The Story of Love and Loss For An Iowa Family During WW II

by Joy Neal Kidney … with Robin Grunder

The day the second atomic bomb was dropped, Clabe and Leora Wilson’s postman brought a telegram to their acreage near Perry, Iowa. One son was already in the U.S. Navy before Pearl Harbor had been attacked. Four more sons worked with their father, tenant farmers near Minburn until, one by one, all five sons were serving their country in the military. The oldest son re-enlisted in the Navy. The younger three became U.S. Army Air Force pilots. As the family optimist, Leora wrote hundreds of letters, among all her regular chores, dispensing news and keeping up the morale of the whole family, which included the brothers’ two sisters. Her fondest wishes were to have a home of her own and family nearby. Leora’s Letters is the compelling true account of a woman whose most tender hopes were disrupted by great losses. Yet she lived out four more decades with hope and resilience.

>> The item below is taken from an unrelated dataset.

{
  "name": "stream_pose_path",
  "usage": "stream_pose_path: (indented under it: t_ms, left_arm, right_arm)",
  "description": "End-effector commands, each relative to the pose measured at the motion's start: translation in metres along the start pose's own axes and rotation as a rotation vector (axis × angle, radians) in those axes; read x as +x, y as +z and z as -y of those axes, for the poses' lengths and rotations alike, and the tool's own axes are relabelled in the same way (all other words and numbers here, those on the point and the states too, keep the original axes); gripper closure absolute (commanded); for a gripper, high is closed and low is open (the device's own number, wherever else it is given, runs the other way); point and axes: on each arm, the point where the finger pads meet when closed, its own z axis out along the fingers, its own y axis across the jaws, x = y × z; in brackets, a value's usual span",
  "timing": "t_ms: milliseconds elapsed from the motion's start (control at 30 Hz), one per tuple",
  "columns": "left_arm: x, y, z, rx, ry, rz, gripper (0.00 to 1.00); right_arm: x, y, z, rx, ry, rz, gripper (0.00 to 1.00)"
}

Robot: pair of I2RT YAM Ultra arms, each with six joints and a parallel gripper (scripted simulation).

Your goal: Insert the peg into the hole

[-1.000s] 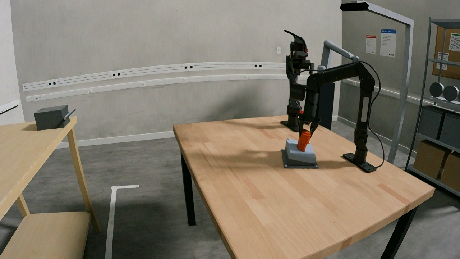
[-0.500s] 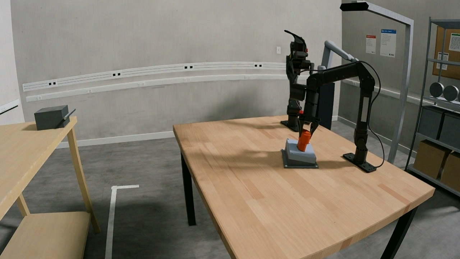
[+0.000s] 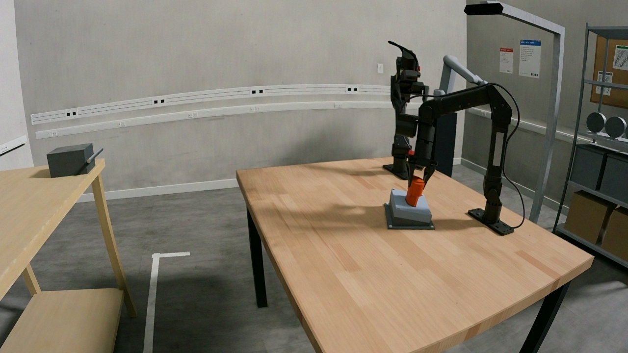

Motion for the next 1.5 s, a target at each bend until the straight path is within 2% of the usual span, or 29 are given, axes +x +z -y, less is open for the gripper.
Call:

“Joy lets us see her grandmother’s personal family correspondence through letters. It is heart-tugging. Be ready to be moved by this true story.” –Van Harden, WHO-Radio Personality

Joy Neal Kidney, the oldest granddaughter of the book’s heroine, is the keeper of family stories, letters, photos, combat records, casualty reports, and telegrams. Active on her own website, she is also a writer and local historian. Married to a Vietnam Air Force veteran, Joy lives in central Iowa. Her nonfiction has been published in The Des Moines Register, other media, and broadcast over “Our American Stories.” She’s a graduate of the University of Northern Iowa, and her essays have been collected by the Iowa Women’s Archives at the University of Iowa.

My thoughts …

In Leora’s Letters, Joy Neal Kidney provides her readers with a genuine and heartfelt glimpse into the life of an American family during one of our nation’s most trying times. Five Wilson brothers leave their family farm in Iowa to serve their country during WW II, two in the Navy, and three in the Army Air Corps.

Through a well-crafted combination of letters, photographs, and narratives, Joy Neal Kidney draws you in and makes you feel like a member of the family. I found myself caught up in the daily experiences of all five young men and hoping each of them made it home safely. Unfortunately, war is never that kind.

Leora’s Letters is more than a story about one family’s sacrifice. It is a story about America and the kind of people who helped to forge this great nation. Our nation owes Clabe and Leora Wilson and their family a debt it can never repay. However, in reading this incredible story, perhaps we can regain a sense of what kind of people Americans were, and hopefully again, will be.

Do yourself a favor and read this book!